(Bloomberg) -- The Federal Reserve said US banks broadly reported tight lending standards and weak demand for loans in the third quarter, though both measures improved somewhat compared with the prior three-month period.

The proportion of US banks tightening standards on commercial and industrial loans for medium and large businesses fell to 33.9%, from 50.8% in the second quarter, according to a Fed survey of lending officers released Monday. Some 62.7% of banks are keeping lending conditions basically unchanged.

“They show improvement from the second quarter but it is true that the numbers are still pretty dire,” said Kenneth Kim, senior economist at KPMG LLP. “The net share of banks tightening standards — whether it’s for business loans, consumer loans or commercial real estate — those numbers are still very elevated even if they might be a touch lower than the second quarter.”

The collapse of four US regional banks earlier this year sparked turmoil in the financial sector and increased concerns that lenders would rein in access to credit in a way that could tip the US economy into a recession. Data since then have shown the economy remained resilient through the third quarter, bolstered by strong consumer spending. 

Read more: Powell Hints Fed Is Done With Hikes in Pivot Cheered by Markets 

The central bank has raised its benchmark rate by more than five percentage points since early last year to rein in price growth, but left it in a range of 5.25% to 5.5% last week, a second consecutive hold.
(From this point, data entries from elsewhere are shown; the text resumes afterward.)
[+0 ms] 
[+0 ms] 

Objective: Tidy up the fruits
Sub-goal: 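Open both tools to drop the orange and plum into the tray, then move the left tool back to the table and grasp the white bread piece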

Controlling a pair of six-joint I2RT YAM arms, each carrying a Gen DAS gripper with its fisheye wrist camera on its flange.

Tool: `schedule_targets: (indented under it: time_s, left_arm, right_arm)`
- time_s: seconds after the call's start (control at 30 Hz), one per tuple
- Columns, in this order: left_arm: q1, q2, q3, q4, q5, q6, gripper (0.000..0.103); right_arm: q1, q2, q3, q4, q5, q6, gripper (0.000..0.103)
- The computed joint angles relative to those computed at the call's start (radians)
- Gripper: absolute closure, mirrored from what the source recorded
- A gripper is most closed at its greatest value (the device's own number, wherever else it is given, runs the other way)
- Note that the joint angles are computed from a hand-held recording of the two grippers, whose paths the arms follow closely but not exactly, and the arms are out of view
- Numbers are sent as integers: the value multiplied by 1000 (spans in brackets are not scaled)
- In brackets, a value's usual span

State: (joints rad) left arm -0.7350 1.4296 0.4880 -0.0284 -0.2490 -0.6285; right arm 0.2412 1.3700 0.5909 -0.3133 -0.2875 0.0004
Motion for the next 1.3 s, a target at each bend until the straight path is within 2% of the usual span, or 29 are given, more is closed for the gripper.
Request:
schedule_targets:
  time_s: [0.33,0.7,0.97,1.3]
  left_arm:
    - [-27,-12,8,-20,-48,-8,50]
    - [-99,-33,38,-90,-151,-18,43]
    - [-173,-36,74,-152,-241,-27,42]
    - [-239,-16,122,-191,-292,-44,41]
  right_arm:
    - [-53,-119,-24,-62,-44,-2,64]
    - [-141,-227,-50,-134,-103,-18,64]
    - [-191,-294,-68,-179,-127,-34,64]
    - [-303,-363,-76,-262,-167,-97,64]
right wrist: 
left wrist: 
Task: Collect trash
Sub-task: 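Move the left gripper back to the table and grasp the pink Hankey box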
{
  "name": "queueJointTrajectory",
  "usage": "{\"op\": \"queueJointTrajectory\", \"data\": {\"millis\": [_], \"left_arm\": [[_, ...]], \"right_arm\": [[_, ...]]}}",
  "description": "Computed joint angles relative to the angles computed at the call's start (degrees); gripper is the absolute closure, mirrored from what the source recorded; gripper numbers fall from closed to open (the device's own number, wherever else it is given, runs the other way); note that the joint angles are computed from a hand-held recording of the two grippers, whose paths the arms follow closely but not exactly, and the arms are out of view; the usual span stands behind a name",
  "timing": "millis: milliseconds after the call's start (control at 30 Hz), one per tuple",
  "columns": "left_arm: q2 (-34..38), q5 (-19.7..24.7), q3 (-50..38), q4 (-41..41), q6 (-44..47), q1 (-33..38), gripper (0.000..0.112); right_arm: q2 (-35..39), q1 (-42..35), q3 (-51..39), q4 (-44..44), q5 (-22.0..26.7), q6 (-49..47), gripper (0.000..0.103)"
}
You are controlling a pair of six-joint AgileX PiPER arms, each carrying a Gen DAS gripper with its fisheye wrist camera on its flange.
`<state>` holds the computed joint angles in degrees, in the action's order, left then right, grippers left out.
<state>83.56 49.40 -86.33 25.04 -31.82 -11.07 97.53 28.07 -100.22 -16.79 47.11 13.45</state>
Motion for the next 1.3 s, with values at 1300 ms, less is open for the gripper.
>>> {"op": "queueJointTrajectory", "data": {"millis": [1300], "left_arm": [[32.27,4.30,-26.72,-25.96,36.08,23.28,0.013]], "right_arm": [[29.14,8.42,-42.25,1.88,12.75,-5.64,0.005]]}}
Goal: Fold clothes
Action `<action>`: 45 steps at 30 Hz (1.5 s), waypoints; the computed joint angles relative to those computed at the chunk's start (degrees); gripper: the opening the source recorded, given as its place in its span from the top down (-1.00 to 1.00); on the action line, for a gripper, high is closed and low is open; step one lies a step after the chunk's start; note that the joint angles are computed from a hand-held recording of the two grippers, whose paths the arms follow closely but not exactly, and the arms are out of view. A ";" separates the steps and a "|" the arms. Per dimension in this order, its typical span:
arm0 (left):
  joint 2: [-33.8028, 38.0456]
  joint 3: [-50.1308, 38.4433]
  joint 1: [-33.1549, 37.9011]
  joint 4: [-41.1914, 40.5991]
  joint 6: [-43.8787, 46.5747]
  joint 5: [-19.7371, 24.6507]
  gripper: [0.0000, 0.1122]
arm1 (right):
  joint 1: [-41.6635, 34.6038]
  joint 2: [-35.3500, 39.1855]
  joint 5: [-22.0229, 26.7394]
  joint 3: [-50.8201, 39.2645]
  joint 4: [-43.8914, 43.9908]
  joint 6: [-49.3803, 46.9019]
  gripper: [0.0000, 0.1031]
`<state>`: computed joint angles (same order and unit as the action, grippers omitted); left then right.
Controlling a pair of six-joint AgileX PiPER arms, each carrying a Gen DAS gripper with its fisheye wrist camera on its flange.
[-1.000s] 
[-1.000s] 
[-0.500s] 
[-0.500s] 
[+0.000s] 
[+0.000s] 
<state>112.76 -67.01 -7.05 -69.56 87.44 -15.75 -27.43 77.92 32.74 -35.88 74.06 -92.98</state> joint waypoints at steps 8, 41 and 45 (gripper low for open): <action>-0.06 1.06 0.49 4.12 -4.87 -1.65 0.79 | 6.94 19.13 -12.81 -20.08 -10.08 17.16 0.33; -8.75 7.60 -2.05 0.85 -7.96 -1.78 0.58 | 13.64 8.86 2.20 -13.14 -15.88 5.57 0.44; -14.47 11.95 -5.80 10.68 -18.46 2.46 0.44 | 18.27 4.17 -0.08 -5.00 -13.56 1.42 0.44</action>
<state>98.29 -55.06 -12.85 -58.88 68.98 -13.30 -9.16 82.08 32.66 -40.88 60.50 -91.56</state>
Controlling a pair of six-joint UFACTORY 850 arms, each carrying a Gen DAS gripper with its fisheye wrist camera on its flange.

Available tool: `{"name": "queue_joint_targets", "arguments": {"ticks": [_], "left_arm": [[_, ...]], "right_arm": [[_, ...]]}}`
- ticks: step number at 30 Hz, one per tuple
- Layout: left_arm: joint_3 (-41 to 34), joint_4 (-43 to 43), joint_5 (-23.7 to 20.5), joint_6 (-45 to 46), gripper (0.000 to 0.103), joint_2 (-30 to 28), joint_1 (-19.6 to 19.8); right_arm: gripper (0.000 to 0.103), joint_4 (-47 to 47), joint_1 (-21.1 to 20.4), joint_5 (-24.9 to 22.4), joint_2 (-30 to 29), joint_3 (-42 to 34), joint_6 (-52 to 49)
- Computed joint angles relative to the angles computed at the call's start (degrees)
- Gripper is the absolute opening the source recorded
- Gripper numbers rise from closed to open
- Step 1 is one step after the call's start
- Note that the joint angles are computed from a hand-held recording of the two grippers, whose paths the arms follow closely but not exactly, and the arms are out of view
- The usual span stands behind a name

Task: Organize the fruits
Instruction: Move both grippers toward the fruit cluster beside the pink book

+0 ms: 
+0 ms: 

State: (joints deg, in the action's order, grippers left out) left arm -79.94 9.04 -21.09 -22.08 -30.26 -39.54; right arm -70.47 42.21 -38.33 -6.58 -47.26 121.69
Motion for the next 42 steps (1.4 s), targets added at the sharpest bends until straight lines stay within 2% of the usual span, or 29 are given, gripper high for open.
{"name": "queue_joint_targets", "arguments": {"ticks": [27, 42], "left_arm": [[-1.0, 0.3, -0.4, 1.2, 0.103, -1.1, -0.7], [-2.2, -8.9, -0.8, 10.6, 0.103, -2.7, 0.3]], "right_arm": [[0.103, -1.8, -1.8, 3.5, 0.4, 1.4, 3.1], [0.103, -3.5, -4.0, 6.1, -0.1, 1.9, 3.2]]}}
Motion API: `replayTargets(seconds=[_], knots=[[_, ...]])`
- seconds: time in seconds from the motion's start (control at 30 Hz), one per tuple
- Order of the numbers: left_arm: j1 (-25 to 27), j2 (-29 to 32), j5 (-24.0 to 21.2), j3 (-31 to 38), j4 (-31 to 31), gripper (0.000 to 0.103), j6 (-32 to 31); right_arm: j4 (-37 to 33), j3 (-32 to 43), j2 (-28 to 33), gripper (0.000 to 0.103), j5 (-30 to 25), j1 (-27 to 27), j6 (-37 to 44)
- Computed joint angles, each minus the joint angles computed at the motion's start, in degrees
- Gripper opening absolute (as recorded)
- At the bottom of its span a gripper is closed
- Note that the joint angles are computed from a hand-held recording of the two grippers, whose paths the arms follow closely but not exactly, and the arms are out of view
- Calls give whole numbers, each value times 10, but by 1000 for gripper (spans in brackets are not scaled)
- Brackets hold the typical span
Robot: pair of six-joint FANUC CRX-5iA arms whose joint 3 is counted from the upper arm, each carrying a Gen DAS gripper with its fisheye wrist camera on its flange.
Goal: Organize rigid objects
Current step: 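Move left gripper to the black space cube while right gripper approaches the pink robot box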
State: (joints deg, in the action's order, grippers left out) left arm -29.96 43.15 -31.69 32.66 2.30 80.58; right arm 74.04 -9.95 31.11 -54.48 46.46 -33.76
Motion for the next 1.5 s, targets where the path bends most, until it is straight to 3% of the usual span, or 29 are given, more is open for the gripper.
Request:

Fed Chair Jerome Powell hinted the US central bank may now be finished with the most aggressive tightening cycle in four decades.

The survey showed an improvement in demand for credit, with the share of banks reporting weaker demand for commercial and industrial loans among large and mid-sized firms at 30.5%, down from 51.6% in the second quarter.

What Bloomberg Economics Says...

“The report showed one potential source of economic resilience waning: Consumer demand for credit and smaller firms’ demand for commercial and industrial loans continued deteriorating as interest rates rose throughout the third quarter. Demand for residential mortgages retreated as rates continued climbing. Demand for home equity lines of credit also retreated, weighing on our expectations for consumer spending on durables and home improvement.”

— Stuart Paul, US, Canada economist

To read the full note, click here

The Fed included some special questions in the survey on the likelihood of banks approving credit card and auto-loan applications by borrower FICO score. They found that significant net shares of banks were less likely to approve both types of loan applications from borrowers with FICO scores of 620.

“That’s a pretty big chunk of the US consumer that may have less credit available to them next year,” Kim said.

The figures in the survey, known as the Senior Loan Officer Opinion Survey, are calculated as net percentages, or the shares of banks reporting tighter conditions or stronger demand minus the proportion of banks reporting easier standards or weaker demand.